#### DATASET EXCERPT:
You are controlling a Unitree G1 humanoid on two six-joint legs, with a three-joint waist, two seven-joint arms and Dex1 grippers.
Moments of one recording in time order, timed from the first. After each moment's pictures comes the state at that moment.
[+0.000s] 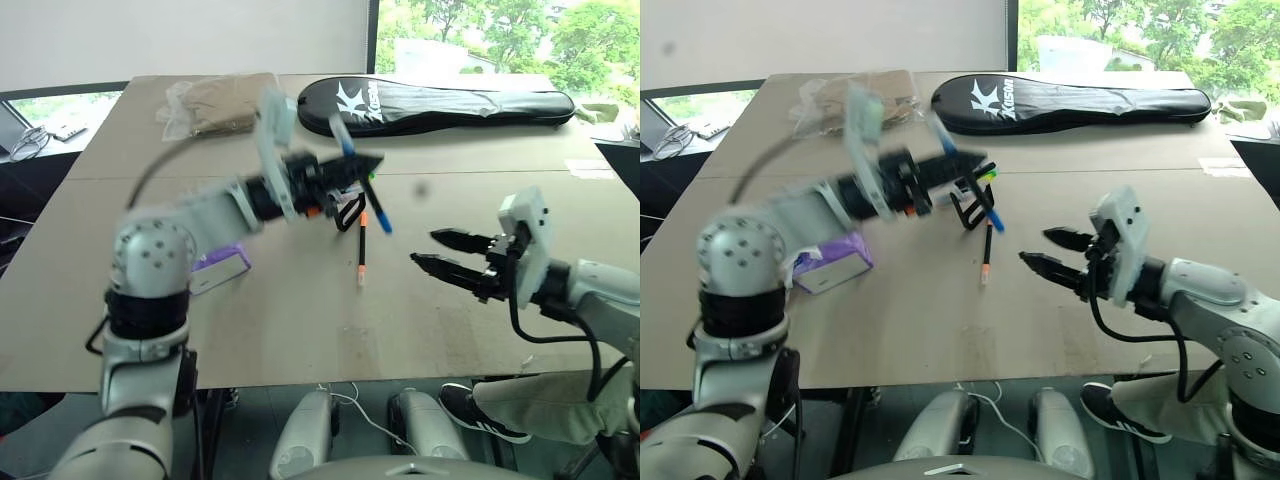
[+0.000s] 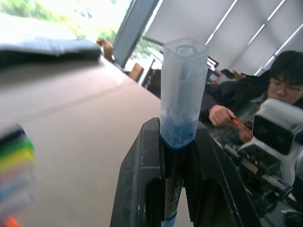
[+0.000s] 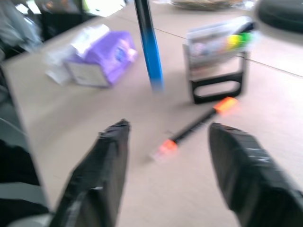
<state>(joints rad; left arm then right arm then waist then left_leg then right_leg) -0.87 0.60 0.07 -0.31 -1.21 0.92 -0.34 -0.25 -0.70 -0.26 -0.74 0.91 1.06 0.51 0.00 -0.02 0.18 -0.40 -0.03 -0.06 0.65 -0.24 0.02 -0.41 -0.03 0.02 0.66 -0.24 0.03</state>
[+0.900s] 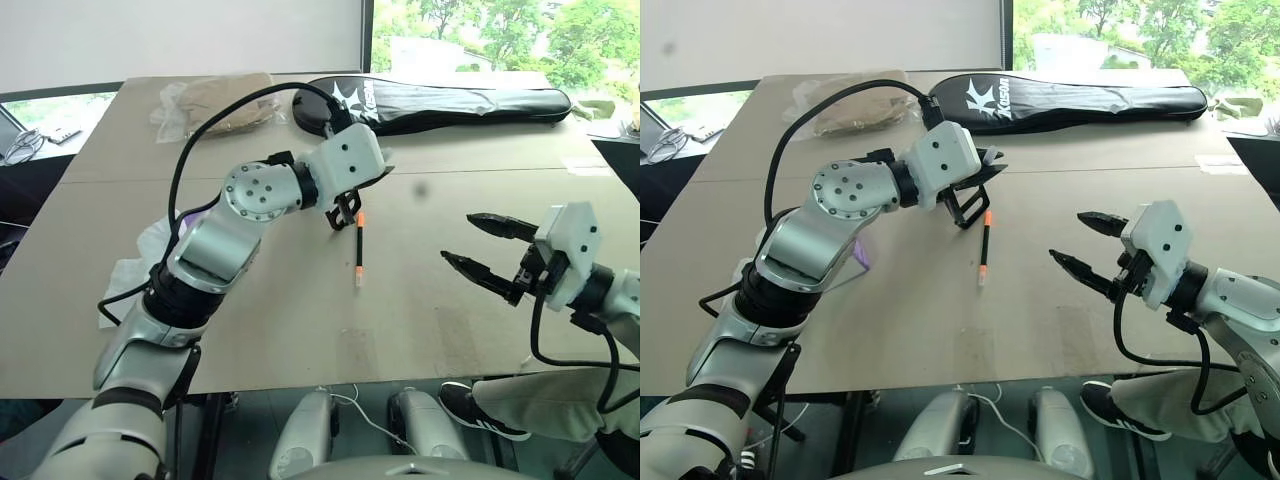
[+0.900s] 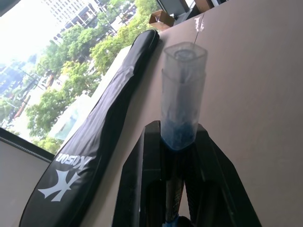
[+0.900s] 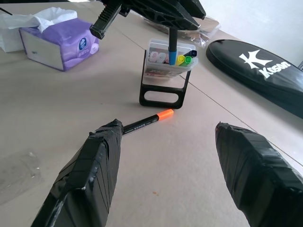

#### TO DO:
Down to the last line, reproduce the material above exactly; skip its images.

#### FINAL ANSWER:
You are controlling a Unitree G1 humanoid on two six-joint legs, with a three-joint waist, two seven-joint arms and Dex1 grippers.
Moments of one recording in time order, timed from the first. After each moment's pictures comes the state at that moment.
[+0.000s] 
[+0.000s] 
[+0.000s] 
<state>(joints rad; left arm then right arm then waist then left_leg then right_leg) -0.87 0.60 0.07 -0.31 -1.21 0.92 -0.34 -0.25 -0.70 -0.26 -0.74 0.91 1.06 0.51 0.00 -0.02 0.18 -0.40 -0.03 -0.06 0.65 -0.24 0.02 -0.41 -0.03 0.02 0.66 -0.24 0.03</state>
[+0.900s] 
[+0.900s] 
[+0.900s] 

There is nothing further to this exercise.